Karena Indonesia belum membuat keputusan mengenai tenggat waktu untuk
konvergensi penuh dengan IFRS, fokus dari agenda penetapan standar saat ini adalah
menjaga jarak satu tahun antara standar akuntansi Indonesia dan IFRS
Kesimpulan
Keberhasilan program konvergensi IFRS Indonesia akan sangat ditentukan oleh seberapa
baik pembuat standar negara tersebut mengatasi masalah yang muncul selama masa transisi.

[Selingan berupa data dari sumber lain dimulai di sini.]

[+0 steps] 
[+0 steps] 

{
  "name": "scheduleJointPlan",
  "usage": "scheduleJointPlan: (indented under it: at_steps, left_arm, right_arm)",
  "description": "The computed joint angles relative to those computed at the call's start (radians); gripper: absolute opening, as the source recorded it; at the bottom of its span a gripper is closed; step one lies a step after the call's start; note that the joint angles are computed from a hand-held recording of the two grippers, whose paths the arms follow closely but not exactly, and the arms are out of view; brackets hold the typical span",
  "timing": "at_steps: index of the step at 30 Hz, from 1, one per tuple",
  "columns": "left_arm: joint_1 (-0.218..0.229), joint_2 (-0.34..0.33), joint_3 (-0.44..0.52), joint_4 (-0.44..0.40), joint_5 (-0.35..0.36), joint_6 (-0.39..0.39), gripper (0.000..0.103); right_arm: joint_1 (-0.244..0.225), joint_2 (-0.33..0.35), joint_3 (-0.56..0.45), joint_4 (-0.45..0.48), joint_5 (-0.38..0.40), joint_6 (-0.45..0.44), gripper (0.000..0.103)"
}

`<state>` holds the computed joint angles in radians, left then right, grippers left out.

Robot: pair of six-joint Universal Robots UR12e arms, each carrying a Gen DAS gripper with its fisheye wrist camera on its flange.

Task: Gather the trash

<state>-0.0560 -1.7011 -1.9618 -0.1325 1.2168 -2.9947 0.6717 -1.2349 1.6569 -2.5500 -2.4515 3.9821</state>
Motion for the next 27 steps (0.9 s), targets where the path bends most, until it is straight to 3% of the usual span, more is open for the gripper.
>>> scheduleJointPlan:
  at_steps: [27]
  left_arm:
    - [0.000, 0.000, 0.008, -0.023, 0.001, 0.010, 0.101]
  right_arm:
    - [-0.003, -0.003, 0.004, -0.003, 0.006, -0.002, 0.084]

Pengalaman Indonesia dengan IFRS tertentu yang baru diadopsi telah menunjukkan bahwa
kesiapan industri untuk mengimplementasikan standar akuntansi yang baru dapat
memengaruhi kecepatan program konvergensi. Kemampuan akuntan profesional untuk
memberikan pertimbangan dalam penerapan IFRS juga penting untuk mencapai penerapan
yang konsisten dari standar ini dalam konteks Indonesia. Masalah-masalah ini telah
memerlukan program pendidikan IFRS yang dapat membiasakan akuntan profesional dengan
standar akuntansi yang baru diadopsi. Seiring dengan upaya Indonesia untuk menghilangkan
ketidakkonsistenan yang tersisa antara standar akuntansi nasional dan IFRS, masalah seperti
sejauh mana modifikasi dilakukan terhadap standar yang diadopsi, laju perubahan yang cepat
dalam IFRS, dan masalah terjemahan dari bahasa Inggris ke bahasa nasional patut mendapat
perhatian khusus, pertimbangan dari pembuat standar.